[Dataset excerpts]
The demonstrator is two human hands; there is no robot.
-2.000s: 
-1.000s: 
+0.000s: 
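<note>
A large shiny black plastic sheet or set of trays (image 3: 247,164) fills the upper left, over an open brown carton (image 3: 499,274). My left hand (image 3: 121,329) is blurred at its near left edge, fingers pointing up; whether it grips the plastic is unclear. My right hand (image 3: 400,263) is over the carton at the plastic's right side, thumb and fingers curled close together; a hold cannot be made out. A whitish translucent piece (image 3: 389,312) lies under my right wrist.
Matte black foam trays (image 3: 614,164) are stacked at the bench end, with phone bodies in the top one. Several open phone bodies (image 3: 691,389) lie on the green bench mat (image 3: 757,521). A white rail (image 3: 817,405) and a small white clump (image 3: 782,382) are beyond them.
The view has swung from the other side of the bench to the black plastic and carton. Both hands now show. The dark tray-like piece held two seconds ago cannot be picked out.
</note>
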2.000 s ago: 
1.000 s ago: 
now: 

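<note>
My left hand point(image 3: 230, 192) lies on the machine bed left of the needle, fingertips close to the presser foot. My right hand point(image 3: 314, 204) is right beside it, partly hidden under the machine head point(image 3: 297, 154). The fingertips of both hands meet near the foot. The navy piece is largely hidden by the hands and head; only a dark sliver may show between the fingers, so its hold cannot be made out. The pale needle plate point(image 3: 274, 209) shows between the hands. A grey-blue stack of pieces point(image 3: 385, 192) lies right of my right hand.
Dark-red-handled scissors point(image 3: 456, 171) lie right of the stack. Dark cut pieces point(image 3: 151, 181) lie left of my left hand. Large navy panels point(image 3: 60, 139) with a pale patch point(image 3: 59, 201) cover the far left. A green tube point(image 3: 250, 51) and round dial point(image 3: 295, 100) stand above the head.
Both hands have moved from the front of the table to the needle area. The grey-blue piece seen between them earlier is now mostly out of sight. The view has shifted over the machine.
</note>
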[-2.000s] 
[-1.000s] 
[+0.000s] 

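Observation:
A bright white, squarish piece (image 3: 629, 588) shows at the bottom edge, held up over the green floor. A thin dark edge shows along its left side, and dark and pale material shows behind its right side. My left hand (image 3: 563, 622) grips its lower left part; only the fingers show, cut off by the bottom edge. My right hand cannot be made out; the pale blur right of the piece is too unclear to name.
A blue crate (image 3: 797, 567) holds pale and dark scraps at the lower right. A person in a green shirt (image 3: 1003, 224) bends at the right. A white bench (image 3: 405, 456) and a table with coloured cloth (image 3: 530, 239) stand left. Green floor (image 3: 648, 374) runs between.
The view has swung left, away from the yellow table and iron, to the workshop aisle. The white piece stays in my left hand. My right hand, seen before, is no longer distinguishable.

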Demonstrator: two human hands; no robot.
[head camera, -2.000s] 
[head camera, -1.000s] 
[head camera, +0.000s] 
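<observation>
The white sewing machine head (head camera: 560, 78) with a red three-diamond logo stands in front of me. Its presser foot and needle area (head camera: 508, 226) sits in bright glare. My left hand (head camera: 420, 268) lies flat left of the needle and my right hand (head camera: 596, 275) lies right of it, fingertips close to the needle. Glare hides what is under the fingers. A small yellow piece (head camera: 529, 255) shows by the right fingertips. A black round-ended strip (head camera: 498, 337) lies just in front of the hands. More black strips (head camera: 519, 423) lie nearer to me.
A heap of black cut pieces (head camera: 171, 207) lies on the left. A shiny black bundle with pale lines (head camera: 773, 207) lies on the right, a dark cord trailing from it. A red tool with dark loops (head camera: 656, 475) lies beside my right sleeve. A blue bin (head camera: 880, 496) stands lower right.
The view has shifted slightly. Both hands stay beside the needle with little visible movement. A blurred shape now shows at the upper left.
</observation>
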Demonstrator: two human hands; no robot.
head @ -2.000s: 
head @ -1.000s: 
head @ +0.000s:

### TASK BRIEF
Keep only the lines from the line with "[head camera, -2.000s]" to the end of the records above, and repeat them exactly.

### WRITTEN REPLY
[head camera, -2.000s] 
[head camera, -1.000s] 
[head camera, +0.000s] 
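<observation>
The white sewing machine head (head camera: 560, 78) with a red three-diamond logo stands in front of me. Its presser foot and needle area (head camera: 508, 226) sits in bright glare. My left hand (head camera: 420, 268) lies flat left of the needle and my right hand (head camera: 596, 275) lies right of it, fingertips close to the needle. Glare hides what is under the fingers. A small yellow piece (head camera: 529, 255) shows by the right fingertips. A black round-ended strip (head camera: 498, 337) lies just in front of the hands. More black strips (head camera: 519, 423) lie nearer to me.
A heap of black cut pieces (head camera: 171, 207) lies on the left. A shiny black bundle with pale lines (head camera: 773, 207) lies on the right, a dark cord trailing from it. A red tool with dark loops (head camera: 656, 475) lies beside my right sleeve. A blue bin (head camera: 880, 496) stands lower right.
The view has shifted slightly. Both hands stay beside the needle with little visible movement. A blurred shape now shows at the upper left.
</observation>
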Demonstrator: two human hands; no robot.
head @ -2.000s: 
head @ -1.000s: 
head @ +0.000s:

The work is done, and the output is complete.